DHMS: Discriminating Data with Wendy Chun

Discriminating Data. Wendy Hui Kyong Chun (New Media, Simon Fraser University) in conversation with Yohei Igarashi. Live. Online. Registration required. November 18, 2021, 1:00pm.

If you require accommodation to attend this event, please contact us at uchi@uconn.edu or by phone (860) 486-9057. We can request ASL interpreting, computer-assisted real time transcription, and other accommodations offered by the Center for Students with Disabilities.

The Digital Humanities and Media Studies Initiative presents:

Discriminating Data

Wendy Hui Kyong Chun (Simon Fraser University)
in conversation with Yohei Igarashi

November 18, 2021, 1:00–2:30pm
Add to Google calendar Add to Office 365 calendar Add to other calendar

Live. Online (with automated captioning). Registration required.
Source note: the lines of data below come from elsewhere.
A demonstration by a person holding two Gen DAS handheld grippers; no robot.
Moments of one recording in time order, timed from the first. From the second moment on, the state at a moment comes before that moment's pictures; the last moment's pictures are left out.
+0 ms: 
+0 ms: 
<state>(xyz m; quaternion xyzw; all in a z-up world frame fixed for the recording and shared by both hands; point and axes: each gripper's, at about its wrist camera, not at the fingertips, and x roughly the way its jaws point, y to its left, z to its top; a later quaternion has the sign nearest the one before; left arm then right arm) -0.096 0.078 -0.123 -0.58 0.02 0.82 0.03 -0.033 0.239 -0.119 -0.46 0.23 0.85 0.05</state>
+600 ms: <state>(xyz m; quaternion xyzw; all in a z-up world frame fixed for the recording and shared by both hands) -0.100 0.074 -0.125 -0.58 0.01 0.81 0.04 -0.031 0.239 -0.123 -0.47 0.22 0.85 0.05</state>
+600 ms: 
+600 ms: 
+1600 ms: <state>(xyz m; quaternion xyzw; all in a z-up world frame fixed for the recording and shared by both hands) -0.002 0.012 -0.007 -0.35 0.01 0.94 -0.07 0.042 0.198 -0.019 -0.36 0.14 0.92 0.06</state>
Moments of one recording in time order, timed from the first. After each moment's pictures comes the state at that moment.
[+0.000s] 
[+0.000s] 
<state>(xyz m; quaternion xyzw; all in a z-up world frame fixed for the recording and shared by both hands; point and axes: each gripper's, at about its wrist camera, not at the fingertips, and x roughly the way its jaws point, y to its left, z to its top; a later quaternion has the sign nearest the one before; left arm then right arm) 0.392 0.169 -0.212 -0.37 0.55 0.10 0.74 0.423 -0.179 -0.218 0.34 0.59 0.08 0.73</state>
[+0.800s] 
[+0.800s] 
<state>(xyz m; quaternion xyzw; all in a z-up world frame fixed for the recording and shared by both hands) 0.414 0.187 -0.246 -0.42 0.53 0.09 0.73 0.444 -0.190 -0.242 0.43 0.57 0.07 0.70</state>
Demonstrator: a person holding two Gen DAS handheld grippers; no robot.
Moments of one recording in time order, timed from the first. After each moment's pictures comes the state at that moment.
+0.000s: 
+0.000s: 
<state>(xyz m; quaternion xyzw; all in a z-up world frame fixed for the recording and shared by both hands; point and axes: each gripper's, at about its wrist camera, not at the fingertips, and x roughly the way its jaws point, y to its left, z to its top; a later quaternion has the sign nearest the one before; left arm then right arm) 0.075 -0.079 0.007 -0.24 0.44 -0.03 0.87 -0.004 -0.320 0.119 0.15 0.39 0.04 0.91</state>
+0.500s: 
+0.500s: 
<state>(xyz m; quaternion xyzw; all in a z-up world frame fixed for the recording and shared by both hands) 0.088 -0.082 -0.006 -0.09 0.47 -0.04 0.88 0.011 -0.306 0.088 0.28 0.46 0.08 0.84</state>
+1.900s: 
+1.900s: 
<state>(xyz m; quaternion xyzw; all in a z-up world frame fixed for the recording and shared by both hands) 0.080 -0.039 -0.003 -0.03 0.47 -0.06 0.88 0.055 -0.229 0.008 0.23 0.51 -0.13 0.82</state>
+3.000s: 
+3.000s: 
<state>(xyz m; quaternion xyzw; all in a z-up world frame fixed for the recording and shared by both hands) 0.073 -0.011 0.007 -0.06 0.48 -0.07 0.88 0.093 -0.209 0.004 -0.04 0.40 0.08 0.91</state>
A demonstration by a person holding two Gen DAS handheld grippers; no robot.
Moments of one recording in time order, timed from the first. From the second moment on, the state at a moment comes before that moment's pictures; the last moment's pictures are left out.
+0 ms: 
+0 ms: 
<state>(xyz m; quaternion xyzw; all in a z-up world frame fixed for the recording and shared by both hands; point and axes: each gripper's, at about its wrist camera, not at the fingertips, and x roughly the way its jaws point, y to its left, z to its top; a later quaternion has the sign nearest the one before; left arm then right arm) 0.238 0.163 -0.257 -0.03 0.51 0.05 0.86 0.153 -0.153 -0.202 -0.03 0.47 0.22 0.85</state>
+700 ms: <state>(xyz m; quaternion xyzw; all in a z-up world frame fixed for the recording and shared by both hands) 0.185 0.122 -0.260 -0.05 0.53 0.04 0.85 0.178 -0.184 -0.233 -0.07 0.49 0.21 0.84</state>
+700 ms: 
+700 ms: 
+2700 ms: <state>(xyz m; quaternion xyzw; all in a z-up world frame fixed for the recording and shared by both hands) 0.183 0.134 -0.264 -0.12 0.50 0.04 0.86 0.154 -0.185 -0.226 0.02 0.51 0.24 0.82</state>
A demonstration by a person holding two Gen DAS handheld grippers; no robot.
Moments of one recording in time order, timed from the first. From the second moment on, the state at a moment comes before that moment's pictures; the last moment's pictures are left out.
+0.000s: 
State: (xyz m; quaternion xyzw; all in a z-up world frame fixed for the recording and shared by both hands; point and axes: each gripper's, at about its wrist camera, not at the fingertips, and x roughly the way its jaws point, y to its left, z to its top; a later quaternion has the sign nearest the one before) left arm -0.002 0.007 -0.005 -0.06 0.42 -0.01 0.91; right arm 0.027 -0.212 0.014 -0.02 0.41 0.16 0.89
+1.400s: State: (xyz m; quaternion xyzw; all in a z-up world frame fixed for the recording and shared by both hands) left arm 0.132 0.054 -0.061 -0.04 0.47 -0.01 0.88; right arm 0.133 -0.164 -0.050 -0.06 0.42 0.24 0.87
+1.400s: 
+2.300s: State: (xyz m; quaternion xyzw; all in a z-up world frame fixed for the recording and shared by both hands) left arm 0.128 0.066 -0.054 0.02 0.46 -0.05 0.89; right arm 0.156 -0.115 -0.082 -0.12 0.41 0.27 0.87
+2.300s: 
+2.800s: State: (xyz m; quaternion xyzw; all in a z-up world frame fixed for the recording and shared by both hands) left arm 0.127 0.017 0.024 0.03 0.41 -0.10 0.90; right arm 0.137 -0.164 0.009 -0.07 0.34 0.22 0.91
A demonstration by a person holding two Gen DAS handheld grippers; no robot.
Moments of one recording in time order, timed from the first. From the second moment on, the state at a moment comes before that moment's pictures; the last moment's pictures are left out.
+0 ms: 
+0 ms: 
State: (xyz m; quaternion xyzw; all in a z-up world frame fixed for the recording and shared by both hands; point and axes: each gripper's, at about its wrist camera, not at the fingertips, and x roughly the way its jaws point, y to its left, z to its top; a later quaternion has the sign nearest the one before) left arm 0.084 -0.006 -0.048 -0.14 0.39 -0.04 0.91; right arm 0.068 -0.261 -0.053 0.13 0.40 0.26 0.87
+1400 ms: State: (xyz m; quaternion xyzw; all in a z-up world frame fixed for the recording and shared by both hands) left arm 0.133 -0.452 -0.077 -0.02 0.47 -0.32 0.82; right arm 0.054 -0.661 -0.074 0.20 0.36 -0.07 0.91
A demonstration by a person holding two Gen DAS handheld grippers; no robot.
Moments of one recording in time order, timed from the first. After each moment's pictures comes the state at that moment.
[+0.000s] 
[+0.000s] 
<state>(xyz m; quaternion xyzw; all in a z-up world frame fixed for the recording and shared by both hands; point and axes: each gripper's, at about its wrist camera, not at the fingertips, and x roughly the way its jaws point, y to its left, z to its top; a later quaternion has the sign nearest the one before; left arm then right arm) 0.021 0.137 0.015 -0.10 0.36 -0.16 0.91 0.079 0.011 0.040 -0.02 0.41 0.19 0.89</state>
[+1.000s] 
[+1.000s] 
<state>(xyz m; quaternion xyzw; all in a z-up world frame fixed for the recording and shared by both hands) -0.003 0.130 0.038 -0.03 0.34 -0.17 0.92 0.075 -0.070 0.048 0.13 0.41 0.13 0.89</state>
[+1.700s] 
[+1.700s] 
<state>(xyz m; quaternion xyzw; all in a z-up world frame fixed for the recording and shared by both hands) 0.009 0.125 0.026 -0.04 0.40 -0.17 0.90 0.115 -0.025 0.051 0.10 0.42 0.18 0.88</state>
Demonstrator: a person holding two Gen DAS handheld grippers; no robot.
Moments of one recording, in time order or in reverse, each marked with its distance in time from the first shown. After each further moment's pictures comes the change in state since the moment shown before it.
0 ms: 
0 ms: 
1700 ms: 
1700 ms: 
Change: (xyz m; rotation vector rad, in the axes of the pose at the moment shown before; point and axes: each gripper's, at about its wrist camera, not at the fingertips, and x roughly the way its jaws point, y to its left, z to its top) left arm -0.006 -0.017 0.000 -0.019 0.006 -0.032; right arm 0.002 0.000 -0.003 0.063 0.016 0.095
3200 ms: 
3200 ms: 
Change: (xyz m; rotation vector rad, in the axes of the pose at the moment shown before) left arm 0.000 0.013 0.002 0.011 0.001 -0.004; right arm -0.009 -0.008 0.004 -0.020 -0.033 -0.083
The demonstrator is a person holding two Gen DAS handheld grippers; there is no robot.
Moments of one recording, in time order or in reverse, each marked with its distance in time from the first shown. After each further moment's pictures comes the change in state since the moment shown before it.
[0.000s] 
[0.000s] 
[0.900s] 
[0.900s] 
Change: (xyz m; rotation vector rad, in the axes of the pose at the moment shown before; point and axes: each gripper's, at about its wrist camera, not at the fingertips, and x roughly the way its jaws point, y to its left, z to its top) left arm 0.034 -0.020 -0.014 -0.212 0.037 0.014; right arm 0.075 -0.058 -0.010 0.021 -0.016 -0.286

This is an honors event (Multiculturalism & Global Citizenship, Academic & Interdisciplinary Engagement)

In this conversation, Wendy Hui Kyong Chun (SFU’s Canada 150 Research Chair in New Media) will discuss themes from her new book Discriminating Data (published November 2, 2021, MIT Press) about how big data and predictive machine learning currently encode discrimination and create agitated clusters of comforting rage. Chun will explore how polarization is a goal—not an error—within current practices of predictive data analysis and machine learning for these methods encode segregation, eugenics, and identity politics through their default assumptions and conditions. Correlation, which grounds big data’s predictive potential, stems from twentieth-century eugenic attempts to “breed” a better future. Recommender systems foster angry clusters of sameness through homophily. Users are “trained” to become authentically predictable via a politics and technology of recognition. The predictive programs thus seek to disrupt the future by making disruption impossible.

Wendy Hui Kyong Chun is Simon Fraser University’s Canada 150 Research Chair in New Media and leads the Digital Democracies Institute. She is the author of several works including Control and Freedom: Power and Paranoia in the Age of Fiber Optics (MIT, 2006), Programmed Visions: Software and Memory (MIT, 2011), Updating to Remain the Same: Habitual New Media (MIT, 2016), Discriminating Data (MIT 2021), and the co-author of Pattern Discrimination (University of Minnesota & Meson Press, 2019). She has been Professor and Chair of the Department of Modern Culture and Media at Brown University, where she worked for almost two decades and where she’s currently a Visiting Professor. She has also been a Visiting Scholar at the Annenberg School at the University of Pennsylvania, Member of the Institute for Advanced Study (Princeton), and she has held fellowships from: the Guggenheim, ACLS, American Academy of Berlin, Radcliffe Institute for Advanced Study at Harvard.

In conjunction with talk we will be hosting a book discussion group about Discriminating Data on November 15, 2021.